Comment puis les aider à aimer les maths? Comment puis-je les aider à prendre plaisir ? Comment les aider à en comprendre le sens? Comment les aider à comprendre les mathématiques?
Ces questions sont profondes, énoncées avec une simplicité qui retourne, et en même temps y apporter une réponse constructive est terriblement complexe. Leur auteure craignait que sa question fût incongrue ; alors là, pas du tout !
La réponse que je lui ai faite est sans doute frustrante : je n’ai pas de solution, en fait.
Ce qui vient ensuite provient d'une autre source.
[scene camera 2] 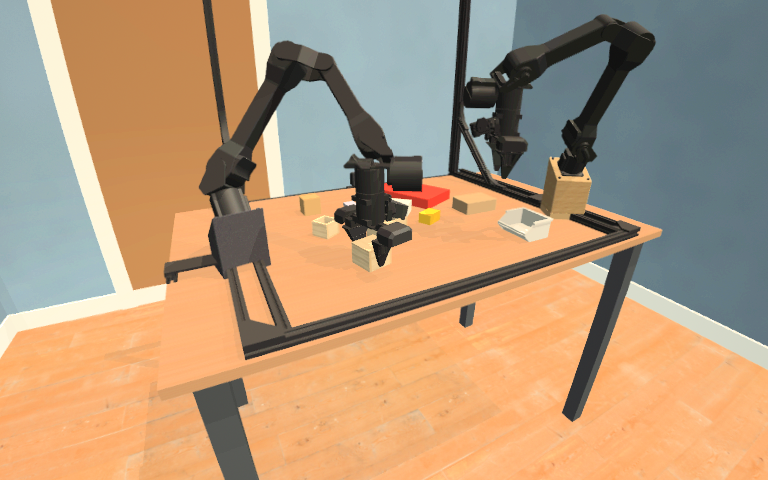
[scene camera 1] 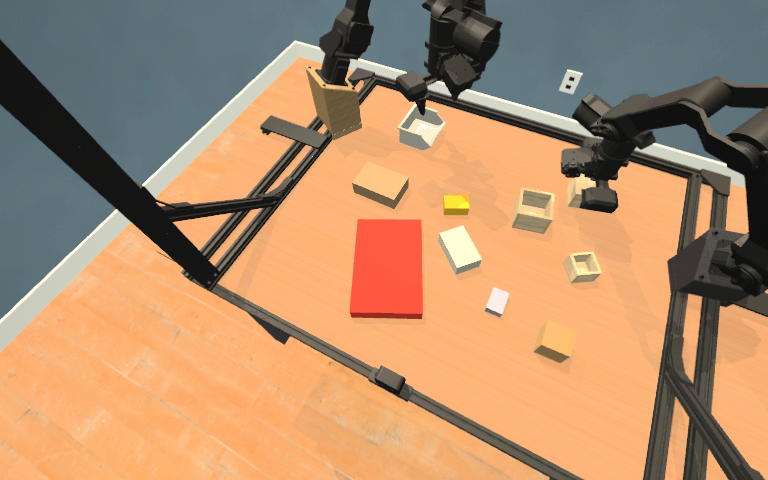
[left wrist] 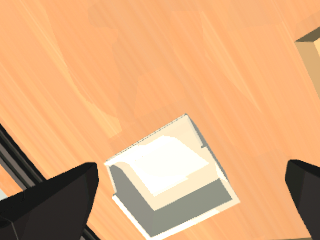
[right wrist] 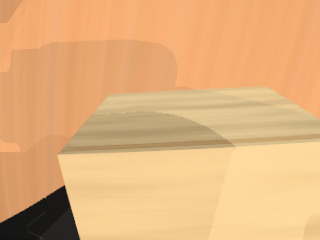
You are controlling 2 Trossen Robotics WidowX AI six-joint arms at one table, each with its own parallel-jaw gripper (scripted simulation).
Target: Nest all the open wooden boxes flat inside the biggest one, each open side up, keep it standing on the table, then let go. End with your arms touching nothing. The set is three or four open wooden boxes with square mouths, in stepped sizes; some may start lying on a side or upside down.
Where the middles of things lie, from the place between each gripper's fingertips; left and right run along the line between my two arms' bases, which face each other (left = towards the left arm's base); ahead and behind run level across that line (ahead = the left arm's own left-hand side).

Avec des petits, c’est plus facile : on peut développer un goût pour des aspects multiples de maths, en dehors de préjugés qu’ils et elles se sont forgés. Là, on a affaire à des grandes… Avant tout, je pense que l’important est, pour nos enfants dans cette situation, de ne pas avoir à lutter : si elles n’aiment pas les maths, il ne faut pas les « forcer » à choisir la spé maths. En parallèle, il faut bien affirmer le fait qu’on peut arriver aux maths à tout âge, que rien n’est figé, et poursuivre l’acquisition d’une culture mathématique. A mon avis, c’est par l’aspect culturel des maths que ces jeunes filles peuvent modifier leur regard : donner des voir des maths partout, faire des liens avec tous les autres champs disciplinaires (et y entrer en particulier par les centres d’intérêts ; comme il y a des maths partout, c’est forcément possible !), chausser des lunettes mathématiques pour regarder les arts, raconter des histoires de maths, découvrir des spectacles qui font vivre les maths… mais pas seulement. Les mathématiques sont ouvertes sur le monde, pas renfermées sur elles-mêmes. Elles peuvent être une rencontre à n’importe quel moment de la vie, mais cette rencontre dépend du contexte, du moment et des personnes qui nous y amènent. Ce qui est certain, c’est qu’on n’y arrive pas si on est en stress ou sous pression.
Les maths scolaires peuvent sembler techniques et vides de sens. Elles peuvent être subies, contraignantes, parfois blessantes. Elles peuvent aussi apparaître sous un jour totalement différent, libératrices, créatives, ludiques et réconfortantes… Mais on a le droit de ne simplement pas les aimer, et on peut ne pas percevoir de sens aux maths en étant très intelligent. Et on a la vie devant soi, pour évoluer, découvrir et comprendre.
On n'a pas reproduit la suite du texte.